Something occurred to me that I wanted to make a note to myself about. I believe that my brain is still as responsive and creative as it was when I was younger. Maybe it's even more creative. What's different is that it isn't as quick or focused as it used to be. Consequently, I am much more disorganized than I used to be. At least it's my perception that I used to be so much sharper. But, I'm going to stop this paragraph (and that train of thought) right here before I veer off into a completely different idea.

[Had I not chosen to stop the preceding paragraph I could have provided a wonderful case in point of my disorganization. I also obviously could have edited the post to remove the last two sentences and to omit this "aside" paragraph.
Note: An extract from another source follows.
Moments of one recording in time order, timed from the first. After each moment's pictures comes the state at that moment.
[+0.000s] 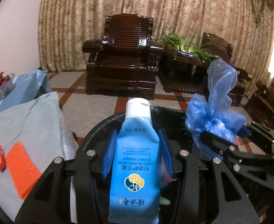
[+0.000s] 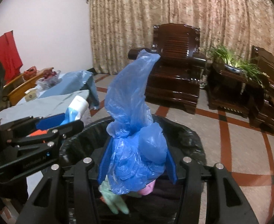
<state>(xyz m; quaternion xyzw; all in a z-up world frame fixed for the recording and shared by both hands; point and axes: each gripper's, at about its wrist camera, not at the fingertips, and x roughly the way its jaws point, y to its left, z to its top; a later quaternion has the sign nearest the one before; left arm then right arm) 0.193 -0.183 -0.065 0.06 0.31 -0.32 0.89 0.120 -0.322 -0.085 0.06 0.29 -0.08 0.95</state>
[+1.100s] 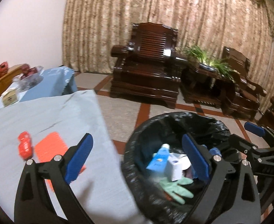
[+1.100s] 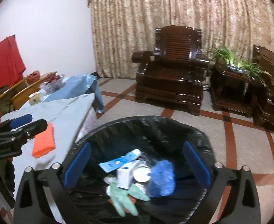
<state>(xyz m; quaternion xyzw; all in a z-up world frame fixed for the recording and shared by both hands) 0.195 -0.072 -0.047 0.02 0.29 -0.23 0.93 0.122 -0.286 -0.080 0.07 0.28 -0.05 0.96</state>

But, I deemed it worthy to provide a real case-in-point so that I could truly recapture the main point of this "note to self" when I read it again some point down the road.]

I start off expressing one thought and can easily and quickly change gears and move on to another thought, and continue that way (practically) indefinitely. This disorganization is especially apparent when I answer questions people ask me. While I (may) have a lot of insight to offer, it tends to take me a long time to get to the heart of my answer as I sift my way through all the different responses that well up in my mind; I'm not as good at expressing myself off the top of my head. The disorganization also manifests itself in my not getting as much done on account of the fact that I spend so much time wading through my stream of consciousness.

So, here is my "Note to self." Before you begin to talk to someone about an open ended topic, be aware of your need to process a lot of ideas and either take the time to gather your thoughts (maybe even writing them down) or warn the person up front that you will be doing some thinking out loud. Whichever approach you choose, always remember to pause, take a breath and become conscious before proceeding further. [Oh no! There's another thought that I could take in a completely different direction. STOP]

Whether it's my perception of my brain that has changed or my brain that has actually changed, there is still something different about my brain now than when I was younger. And, there's definitely something that is better about my brain now. Isn't that wonderful? I'm not the same person now as I was before and my brain isn't the same either. Life is awesome.

I give thanks to the Universe for the abundance it provides me. I am open and ready to receive.

Bhavatu, sabba, mangalam - May all beings be happy.